Hannah: You guys don't have to get worked up about—
Dad: As a mother, Hannah has to decide what's best for the baby. And not telling the father is what she's decided is best. Are you going to tell every mother how to raise their child?
Keith: I just don't think she has enough information to make a fair decision. She doesn't know who this guy is, what he wants.
Hannah: I have a pretty good sense of who he is. He wears, like, a puka shell necklace and his days off are Thursday and Tuesday.
So, the poor surf instructor, who decided to have unprotected casual sex with a woman he barely knows, might “feel an undue burden” over having a child? (Something that neither one of them apparently considered while having unprotected sex.) That’s a valid reason for not informing him that he is a father?
For a feminist like Hannah to reject the notion that men should be responsible for the children they helped to create, is awfully contradictory to feminist values. Quite a conundrum Hannah is in, wanting to disavow men altogether by not informing the father and wishing for a girl or “the gayest boy in the entire world,” yet also letting men off the hook for any responsibility, such as child support, for their child.
It speaks to how men seem to often benefit the most from having abortion as an option, since it allows them to have random, casual sex and not have to be responsible for the consequences - after all, it's her body, her choice.

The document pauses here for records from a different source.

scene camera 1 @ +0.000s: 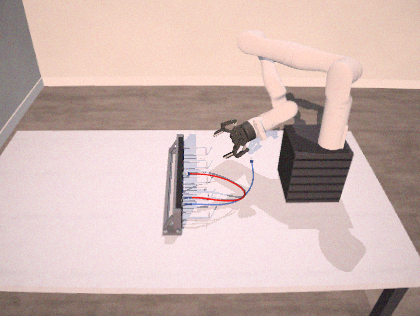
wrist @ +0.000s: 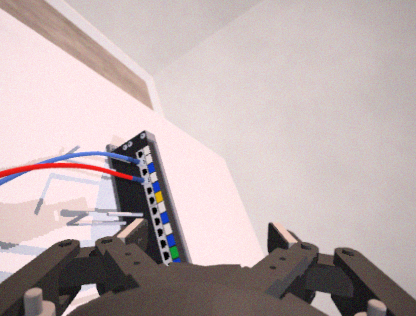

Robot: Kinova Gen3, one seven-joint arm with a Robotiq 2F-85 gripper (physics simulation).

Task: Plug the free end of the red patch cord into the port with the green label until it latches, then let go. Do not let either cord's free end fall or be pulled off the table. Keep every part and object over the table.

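Pixels of known places: gripper, fingertip midpoint: (scene camera 1: 218, 146) (wrist: 207, 234); arm's base, origin of the base link: (scene camera 1: 329, 143).
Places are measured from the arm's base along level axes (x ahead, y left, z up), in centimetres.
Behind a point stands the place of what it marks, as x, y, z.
Note:
The red patch cord (scene camera 1: 244, 192) @[30.7, 7.3, -22.9] (wrist: 60, 165) @[39.8, 18.5, -17.5] loops out from the patch panel (scene camera 1: 180, 165) @[57.5, 4.2, -14.5] (wrist: 129, 197) @[53.9, 19.5, -20.7]. One end is plugged in near the blue cord. Its other end (scene camera 1: 187, 174) @[54.3, 6.3, -17.2] lies at the panel's face in the scene view; whether it sits in a port cannot be told, and it does not show in the wrist view. The green label (wrist: 174, 252) @[55.8, 8.5, -14.9] shows low in the wrist view, beside a dark port opening (wrist: 166, 255) @[56.4, 8.7, -16.8]. My gripper (scene camera 1: 221, 145) @[42.1, 5.5, -2.5] (wrist: 207, 234) @[42.1, 5.5, -2.5] is open and empty, above the table, between the panel and the robot's base.
The blue cord (scene camera 1: 253, 175) @[27.4, -5.0, -23.7] (wrist: 85, 154) @[42.8, 21.4, -17.3] runs from the panel, and its free end (scene camera 1: 251, 161) @[28.7, -14.9, -23.9] lies on the table (scene camera 1: 90, 210) @[89.7, 25.3, -24.4] right of my gripper. Thin cable guides (wrist: 125, 214) @[50.8, 15.0, -18.8] stick out from the panel. The black ribbed base block (scene camera 1: 315, 177) @[4.2, 8.0, -10.9] stands at the right.

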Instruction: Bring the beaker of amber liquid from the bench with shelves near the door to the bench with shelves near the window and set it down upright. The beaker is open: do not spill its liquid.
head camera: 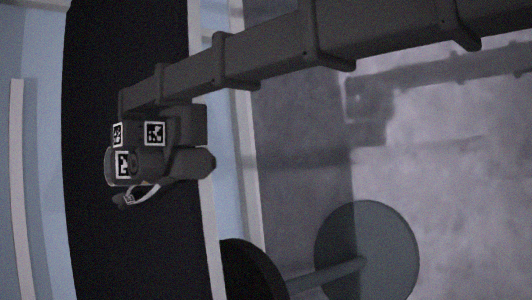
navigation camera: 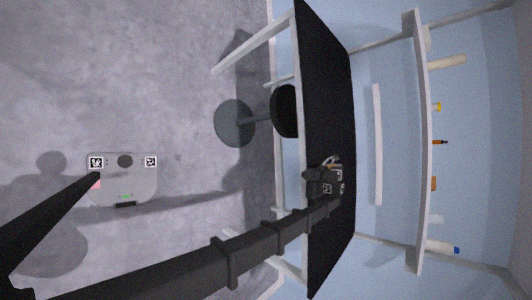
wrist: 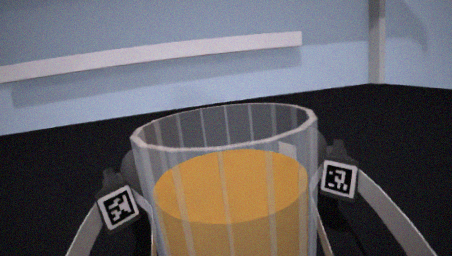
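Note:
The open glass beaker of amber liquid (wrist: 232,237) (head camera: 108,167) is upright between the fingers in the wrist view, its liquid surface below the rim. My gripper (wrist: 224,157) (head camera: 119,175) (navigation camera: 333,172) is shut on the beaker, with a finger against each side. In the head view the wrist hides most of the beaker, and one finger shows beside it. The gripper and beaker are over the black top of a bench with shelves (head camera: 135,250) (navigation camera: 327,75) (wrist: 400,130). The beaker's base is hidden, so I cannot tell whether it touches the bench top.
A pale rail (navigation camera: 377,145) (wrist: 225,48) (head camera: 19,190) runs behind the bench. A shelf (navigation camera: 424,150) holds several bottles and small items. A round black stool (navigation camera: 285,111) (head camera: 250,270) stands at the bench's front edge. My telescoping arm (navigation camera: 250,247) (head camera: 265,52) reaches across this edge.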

Perhaps that could explain why Playboy is such a strong supporter of abortion?
Surprisingly, Hannah’s father’s partner Keith argues for telling the baby's father since he was upset at being cut out of the picture after donating sperm to his lesbian friends.
Hannah’s father, however, reverts to the same selfish, pro-abortion catch phrases that Hannah used before with Marnie, saying it’s “her body” and that we all “need to do exactly what we feel is right for us,” while somehow equating it with his “lifetime denial of being a gay man,” as Keith points out and disagrees with. But Hannah’s father persists saying that “they both involve personal freedom.”
“As a mother, Hannah has to decide what's best for the baby,” he argues. “And not telling the father is what she's decided is best. Are you going to tell every mother how to raise their child?” Yes, because it’s all about Hannah. It’s all about what she decides is best. And informing a man that he is now a father is telling a mother how to raise her child. Right.
So, if you’re a straight man, Girls wants you to know, it’s not about you, ever.
No, Hannah only wants a girl or the gayest boy in the world. So, her disdain for straight men even flows to her own child. Her best friend is gay. Her father is gay. And the straight man she slept with is persona non-grata, who Hannah wants completely out of the picture.
Because this is Hannah’s world. Or Lena Dunham’s version of Utopia. It’s all about Hannah, and only Hannah, all the time. Straight men, whether they’re the father of her baby, or the very baby she births, are clearly have no rights in it, unless Hannah decides they do.